Mental priming has been widely used in sports training with great success. Now advances in neuroscience provide real evidence to show how mental priming functions in the brain. Leaders and managers who embrace the field of neuroleadership have adapted the method sports coaches employ to enhance their own performance and to foster those of their employees. Utilising priming even in small doses has seen dramatic improvements in both workplace engagement and productivity. Here are a few tools you can borrow.
Imagine you’ve been asked to give a high stakes presentation to a large audience. Did your palms begin to sweat? Nearly everyone suffers from performance anxiety, but there are ways to subdue it.
Intense pre-event preparation can transform your experience. You might even enjoy yourself.
Mental imagery is one technique you can practice in the days and weeks before a big event. Whenever panicky feelings arise, imagine you are taking the podium feeling really confident and relaxed. You look at the audience, take a deep breath, and smile. Imagine enjoying yourself and think about the sense of accomplishment you’ll feel afterwards.
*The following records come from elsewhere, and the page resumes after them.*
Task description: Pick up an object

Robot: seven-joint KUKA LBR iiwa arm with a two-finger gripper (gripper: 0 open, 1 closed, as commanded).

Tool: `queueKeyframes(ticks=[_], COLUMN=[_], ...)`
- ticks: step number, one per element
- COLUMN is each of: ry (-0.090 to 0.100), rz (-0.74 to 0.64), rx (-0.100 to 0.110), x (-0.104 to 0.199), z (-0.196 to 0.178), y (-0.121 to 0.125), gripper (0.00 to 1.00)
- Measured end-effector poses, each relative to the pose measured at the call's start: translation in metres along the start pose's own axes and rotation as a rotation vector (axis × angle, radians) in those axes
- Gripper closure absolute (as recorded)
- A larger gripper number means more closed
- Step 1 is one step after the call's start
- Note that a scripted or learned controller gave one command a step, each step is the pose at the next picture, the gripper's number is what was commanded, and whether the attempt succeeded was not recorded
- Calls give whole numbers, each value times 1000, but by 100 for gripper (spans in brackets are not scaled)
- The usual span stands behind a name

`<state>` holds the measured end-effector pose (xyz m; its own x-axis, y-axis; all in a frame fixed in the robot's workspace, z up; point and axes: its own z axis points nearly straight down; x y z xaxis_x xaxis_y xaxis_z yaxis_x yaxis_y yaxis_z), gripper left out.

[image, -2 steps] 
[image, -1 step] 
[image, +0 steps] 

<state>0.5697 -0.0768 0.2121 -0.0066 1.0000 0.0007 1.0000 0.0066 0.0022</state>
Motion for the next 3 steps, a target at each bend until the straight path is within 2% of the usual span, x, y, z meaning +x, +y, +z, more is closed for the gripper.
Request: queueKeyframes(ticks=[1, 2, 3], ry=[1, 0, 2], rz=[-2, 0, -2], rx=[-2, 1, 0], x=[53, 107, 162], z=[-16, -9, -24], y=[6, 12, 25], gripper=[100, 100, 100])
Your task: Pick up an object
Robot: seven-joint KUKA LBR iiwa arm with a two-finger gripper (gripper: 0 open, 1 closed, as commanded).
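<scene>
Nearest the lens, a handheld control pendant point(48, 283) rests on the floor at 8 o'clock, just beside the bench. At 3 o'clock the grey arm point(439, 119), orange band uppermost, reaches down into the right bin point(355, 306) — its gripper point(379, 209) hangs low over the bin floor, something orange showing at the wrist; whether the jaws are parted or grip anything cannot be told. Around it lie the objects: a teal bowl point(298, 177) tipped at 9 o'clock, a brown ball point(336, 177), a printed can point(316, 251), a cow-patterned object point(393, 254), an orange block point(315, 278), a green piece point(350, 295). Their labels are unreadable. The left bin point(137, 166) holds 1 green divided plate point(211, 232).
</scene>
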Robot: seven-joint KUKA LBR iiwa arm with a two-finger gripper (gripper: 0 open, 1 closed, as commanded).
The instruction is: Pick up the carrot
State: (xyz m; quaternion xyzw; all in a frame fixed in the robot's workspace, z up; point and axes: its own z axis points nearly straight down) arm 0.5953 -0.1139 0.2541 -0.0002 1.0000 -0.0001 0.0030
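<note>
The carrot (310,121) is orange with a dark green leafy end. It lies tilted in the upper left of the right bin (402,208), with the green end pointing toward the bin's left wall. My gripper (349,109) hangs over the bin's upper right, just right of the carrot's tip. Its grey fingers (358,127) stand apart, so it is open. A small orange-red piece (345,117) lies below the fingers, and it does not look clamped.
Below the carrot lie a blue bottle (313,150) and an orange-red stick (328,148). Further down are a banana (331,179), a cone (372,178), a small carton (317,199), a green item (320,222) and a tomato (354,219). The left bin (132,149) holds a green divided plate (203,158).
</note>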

Almost all elite athletes and most sports psychologists employ this kind of mental imagery, and it’s worth adapting their techniques to the more complex workplace environment. Stress, fatigue, a brain deprived of oxygen from sitting down all day, fear of failure, constant interruptions, deadlines are everyday obstacles to peak mental performance. As for focus, which is everything to an athlete, many workers learn to get by on divided attention.
Managing emotions is also critical, since emotional stress downgrades brain function into survival mode. All too often, negative emotions spill over from one interaction to the next, carrying with it an emotional wake that affects everyone you come into contact with. Researchers from Deakin University have found that when employees are trained to take a moment between work and home to reflect, rest, and create a positive intention for their next behaviour, their mood on arriving home improved by as much as 41 per cent.
In addition to focused visualisation, emotional regulation and a good distraction management plan, workplaces can intentionally create positive environments that prime for high performance by appealing to employees’ subconscious influences.
A series of studies reported in Europe’s Journal of Psychology has found that prosocial behavior can be increased if a person is subjected to messages that encourage collaborative or helping behavior. These messages may not be seen or noticed consciously but the limbic drivers of prosocial behavior see them and take note. What this means in practice is that if you are giving workshops in collaborative behavior it’s a good idea to gently prime the attendees to do the right thing both before and after the workshops.
It’s not just what we do in the moment, but what we bring to the moment is also an important factor. Dr Fei Song of Ryerson University’s Ted Rogers School of Management and her colleagues also studied the subconscious behaviour of employees and their drive to compete. Focusing on gender roles, the research suggests that gender stereotypes originate from the social roles that men and women have traditionally occupied in a society.
“Stereotypes are learned early in life, become part of one’s cultural understanding, and are internalised as personal beliefs and values,” says Song. “People extend stereotypes to develop self-concepts, which are characterised by associations between the self and stereotypical personality traits, abilities and roles. Such stereotypes are likely closely related to the differing levels of competitiveness exhibited on average by men and women.”
The participants in the study were drawn from male and female MBA students at the Rotman School of Management at the University of Toronto. The authors hypothesised that women who chose to follow such a professional career path would often experience conflicting role identities: a professional identity that is highly competitive, competent and ambitious and a gender/family identity that is warm, supportive and caring.
Song’s findings reveal that we bring our own deeply held perspectives and cognitive biases to the workplace. This means that the positive priming that works for one person might not be right for another. Finding ways to educate individuals about their own motivations and the factors that influence performance is an important step.
The power of priming
Positive priming, when used properly, can provide increased motivation, better mood, and ultimately higher performance. However, because priming works on the subconscious level, it’s important to remember we are as much influenced by negative environmental cues as positive ones. If priming people with a positive word can change both their moods and their work performance, the wrong word or tone as well as negative subliminal messages can change things for the worse.
In addition to understanding their own complex motivational psyche, strong leaders need to understand what motivates each of their employees and to what degree. They must pay careful attention to the kind of information – every single word, in fact – their employees are exposed to.